## TASK BRIEF
Quote the records that follow in full and exactly; leave out the pictures.

RECORDS PROVIDED: Begin

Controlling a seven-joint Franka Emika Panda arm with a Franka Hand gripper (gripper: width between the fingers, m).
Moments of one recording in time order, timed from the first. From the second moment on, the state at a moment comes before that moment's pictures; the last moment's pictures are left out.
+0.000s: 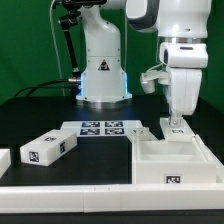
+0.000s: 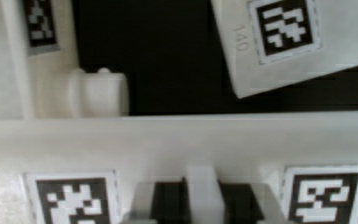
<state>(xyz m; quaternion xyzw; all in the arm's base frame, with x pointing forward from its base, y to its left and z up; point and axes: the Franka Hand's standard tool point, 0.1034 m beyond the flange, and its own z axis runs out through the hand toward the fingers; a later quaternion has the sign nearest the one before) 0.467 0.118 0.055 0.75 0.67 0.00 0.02</state>
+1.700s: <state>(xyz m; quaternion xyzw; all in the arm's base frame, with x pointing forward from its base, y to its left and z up) 0.561 0.108 0.058 0.75 0.67 0.02 0.04</state>
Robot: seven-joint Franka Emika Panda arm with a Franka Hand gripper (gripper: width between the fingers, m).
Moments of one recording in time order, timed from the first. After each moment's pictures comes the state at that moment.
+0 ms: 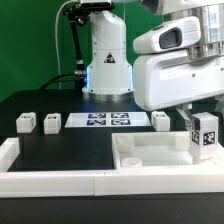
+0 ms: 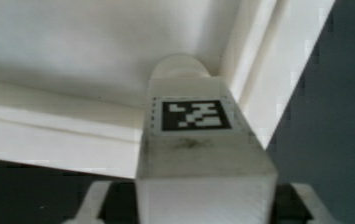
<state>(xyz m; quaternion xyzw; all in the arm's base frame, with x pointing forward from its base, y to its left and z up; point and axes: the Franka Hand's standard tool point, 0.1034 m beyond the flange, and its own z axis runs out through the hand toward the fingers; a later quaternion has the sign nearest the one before) 0.629 0.112 0.086 -0.99 -0.14 -0.05 0.06</state>
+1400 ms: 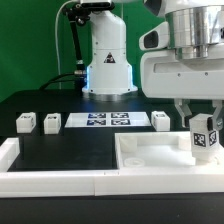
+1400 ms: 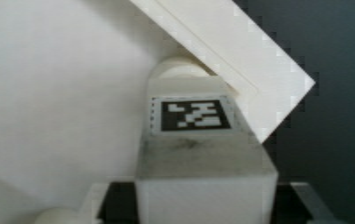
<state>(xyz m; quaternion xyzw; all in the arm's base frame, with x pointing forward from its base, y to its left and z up) 0.627 0.106 0.084 -0.88 0.48 -0.04 0.06</state>
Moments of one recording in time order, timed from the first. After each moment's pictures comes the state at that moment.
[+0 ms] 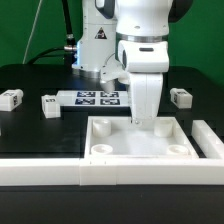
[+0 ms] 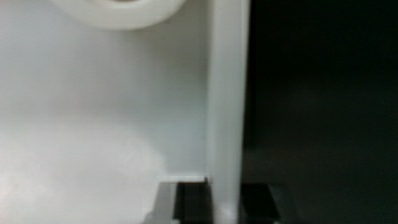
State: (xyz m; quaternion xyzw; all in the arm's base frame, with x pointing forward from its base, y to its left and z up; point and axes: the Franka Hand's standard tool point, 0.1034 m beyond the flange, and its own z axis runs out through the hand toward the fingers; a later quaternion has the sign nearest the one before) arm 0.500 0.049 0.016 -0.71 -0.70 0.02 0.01
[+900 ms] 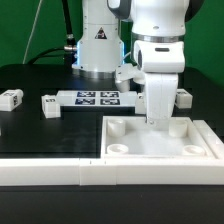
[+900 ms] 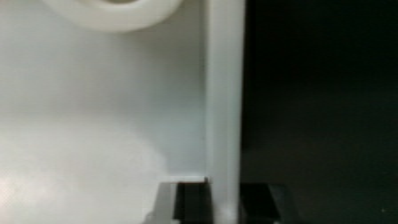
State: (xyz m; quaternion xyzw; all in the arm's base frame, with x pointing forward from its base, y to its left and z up) arm 0.502 0.074 0.016 -0.73 -0.69 0.02 0.01
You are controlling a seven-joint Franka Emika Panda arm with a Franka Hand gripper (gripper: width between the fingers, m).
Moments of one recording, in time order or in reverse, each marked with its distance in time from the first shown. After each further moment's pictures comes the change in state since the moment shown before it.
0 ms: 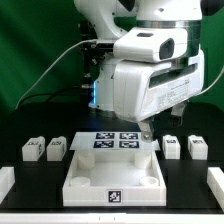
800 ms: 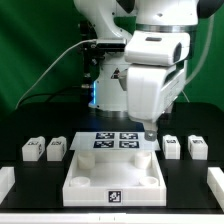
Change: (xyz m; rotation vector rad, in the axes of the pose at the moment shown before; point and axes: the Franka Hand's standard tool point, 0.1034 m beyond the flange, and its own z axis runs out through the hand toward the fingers) arm -0.028 -0.022 0.009 -0.008 -0.026 -0.439
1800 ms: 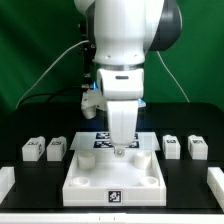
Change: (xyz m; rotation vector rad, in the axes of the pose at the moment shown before) arm -0.076 -0.067 0.071 0.042 0.013 -0.280
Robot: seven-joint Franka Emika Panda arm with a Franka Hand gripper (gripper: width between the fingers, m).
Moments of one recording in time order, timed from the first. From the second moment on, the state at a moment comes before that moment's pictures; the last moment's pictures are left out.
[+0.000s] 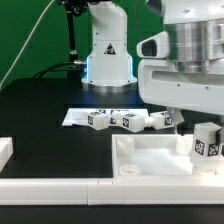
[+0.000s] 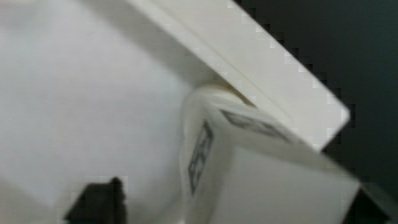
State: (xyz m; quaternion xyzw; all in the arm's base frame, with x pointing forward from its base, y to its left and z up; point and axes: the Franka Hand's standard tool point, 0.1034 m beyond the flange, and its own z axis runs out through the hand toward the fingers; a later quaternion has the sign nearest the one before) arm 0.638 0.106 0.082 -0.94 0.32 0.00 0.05
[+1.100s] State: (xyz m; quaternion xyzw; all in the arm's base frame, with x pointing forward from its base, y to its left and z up) arm 0.645 0.109 0.083 -1.00 0.02 -0.01 0.04
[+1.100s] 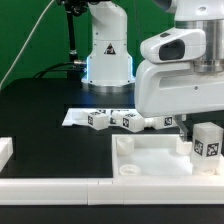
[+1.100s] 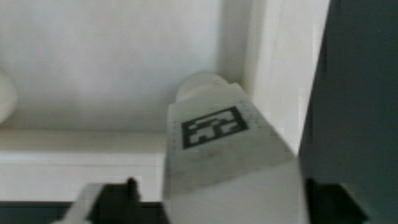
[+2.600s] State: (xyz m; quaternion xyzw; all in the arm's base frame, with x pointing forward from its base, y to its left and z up) arm 0.643 0.111 0.081 -0.87 0.49 0.00 0.05
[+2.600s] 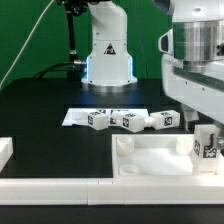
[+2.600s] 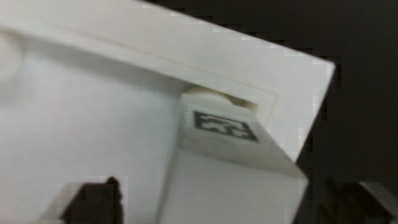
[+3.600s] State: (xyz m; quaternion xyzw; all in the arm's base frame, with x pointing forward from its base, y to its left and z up) arm 0.651 0.109 0.076 -1.00 0.06 -0.05 0.03
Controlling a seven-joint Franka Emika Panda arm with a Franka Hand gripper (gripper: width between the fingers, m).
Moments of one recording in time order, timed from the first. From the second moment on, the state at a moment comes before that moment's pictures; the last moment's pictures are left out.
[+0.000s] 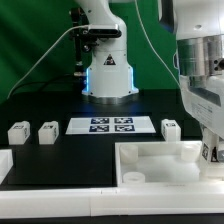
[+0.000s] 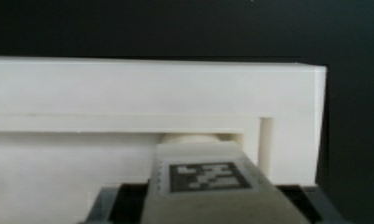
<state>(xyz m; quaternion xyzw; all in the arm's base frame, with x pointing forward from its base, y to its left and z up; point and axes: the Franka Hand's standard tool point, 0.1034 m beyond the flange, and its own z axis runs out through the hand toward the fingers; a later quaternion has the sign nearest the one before) 0.626 0.126 0.061 -0.72 0.69 0.00 0.07</state>
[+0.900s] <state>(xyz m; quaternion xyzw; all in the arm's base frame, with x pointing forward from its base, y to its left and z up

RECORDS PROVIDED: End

## EXERCISE RESULT
Controlling a seven-joint Franka Emika Panda arm with a Franka Hand gripper (gripper: width between the fingers, m).
Moments of one recording in time order, timed from the first. From the second moment on, the state at a moment comes before that moment's pictures; the last moment's pictures are left out.
+0.000s: 
+0.000s: 
<state>(xyz m; quaternion xyzw; all in the arm's base frame, with x pointing forward from its base, y to its left and z up; point and axes: the Franka Hand's standard tool point, 0.1034 m beyond the flange, and its own z axis runs out through the hand toward the fingers; a later quaternion has the sign nearest the one before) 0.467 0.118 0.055 0.75 0.67 0.00 0.02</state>
+1.700s: <state>(xyz m; quaternion xyzw; all in the arm's base frame, with x pointing forward from its base, y to its left and z up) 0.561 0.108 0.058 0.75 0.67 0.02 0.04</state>
Robot: seven-joint Franka Emika Panda arm with a Franka Hand gripper (gripper: width between the fingers, m).
Moments of one recording in time order, timed from the first. After each moment's pictures comes the state at that moment.
+0 ms: 
+0 ms: 
<state>(xyz m; quaternion xyzw; all in the arm's base frame, with x pointing forward from its base, y to its left and z up; point and axes: the Franka Hand's standard tool point, 0.1034 m beyond the flange, and its own z axis runs out through the hand toward the fingers; a later quaternion has the sign nearest the one before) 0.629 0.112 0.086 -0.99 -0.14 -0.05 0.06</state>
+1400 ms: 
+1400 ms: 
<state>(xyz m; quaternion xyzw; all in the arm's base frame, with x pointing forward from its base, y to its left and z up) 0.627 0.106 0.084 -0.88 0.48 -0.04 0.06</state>
Moments of one recording in time order, timed from the first. After each moment's pictures comes the state at that moment.
[+0 ms] 
[+0 ms] 
State: (xyz m; quaternion xyzw; all in the arm's base frame, with x pointing forward from its base, y to its left and z up; point and axes: the Franka Hand's standard tool point, 0.1034 m beyond the flange, and its own z axis runs out through the hand toward the fingers; a later quaternion has the sign nearest the one before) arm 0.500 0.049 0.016 -0.71 -0.70 0.02 0.01
[+900 ms] 
[+900 ms] 
State: (xyz m; quaternion xyzw; all in the arm's base frame, with x pointing forward from its base, y to its left and z up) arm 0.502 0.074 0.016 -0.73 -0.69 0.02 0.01
You are controlling a seven-joint Franka Emika Panda arm with a Franka Hand gripper (gripper: width between the fingers, m).
Moments of one recording, in time order or in reverse, each marked with its distance in time from the first shown. After each further moment's pictures comes the change in state since the moment shown before it.
0 ms: 
800 ms: 
Change: (xyz m; rotation vector rad, in the axes of the pose at the moment shown before; point and axes: the Franka Hand's standard tool point, 0.1034 m beyond the flange, and its own z axis runs out through the hand toward the fingers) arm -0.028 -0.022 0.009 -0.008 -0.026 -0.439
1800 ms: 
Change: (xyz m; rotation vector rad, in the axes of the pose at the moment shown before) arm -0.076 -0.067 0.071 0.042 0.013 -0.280
Robot: seven-joint Franka Emika Panda arm with a Franka Hand gripper (gripper: width between the fingers, m).
Moments of one recording in time order, timed from the first. From the second moment on, the state at a moment comes before that moment's pictures; the last moment's pictures are left out.
[+0.000s] 
[+0.000s] 
State: (xyz m; quaternion xyzw; all in the arm's base frame, with x pointing forward from its base, y to its left and z up; point and axes: the Franka Hand's standard tool point, 0.1034 m beyond the flange, and its own z axis runs out through the hand toward the fingers; a later quaternion has the sign nearest the one before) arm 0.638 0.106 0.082 -0.94 0.32 0.00 0.05
[+1.100s] State: (xyz m; quaternion xyzw; all in the arm's base frame, with x pointing forward from its base, y to its left and z up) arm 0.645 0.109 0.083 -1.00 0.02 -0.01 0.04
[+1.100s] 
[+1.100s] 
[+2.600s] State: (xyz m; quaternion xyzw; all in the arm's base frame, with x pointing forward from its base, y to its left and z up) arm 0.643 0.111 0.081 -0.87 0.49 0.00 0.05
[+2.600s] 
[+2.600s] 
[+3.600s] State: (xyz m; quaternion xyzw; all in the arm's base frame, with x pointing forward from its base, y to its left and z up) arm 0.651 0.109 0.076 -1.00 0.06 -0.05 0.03
Controlling a seven-joint Franka Emika Panda arm with a Franka Hand gripper (gripper: width between the fingers, m).
Moments of one recording in time order, timed from the first. From the second moment on, the state at a moment comes before that moment's pictures; the last moment's pictures are left out.
[+0.000s] 
[+0.000s] 
<state>(xyz m; quaternion xyzw; all in the arm's base frame, with x pointing forward from its base, y to its left and z up; point and axes: the Franka Hand's standard tool point, 0.1034 m beyond the flange, and its own z axis runs out through the hand toward the fingers; a later quaternion has the sign nearest the one before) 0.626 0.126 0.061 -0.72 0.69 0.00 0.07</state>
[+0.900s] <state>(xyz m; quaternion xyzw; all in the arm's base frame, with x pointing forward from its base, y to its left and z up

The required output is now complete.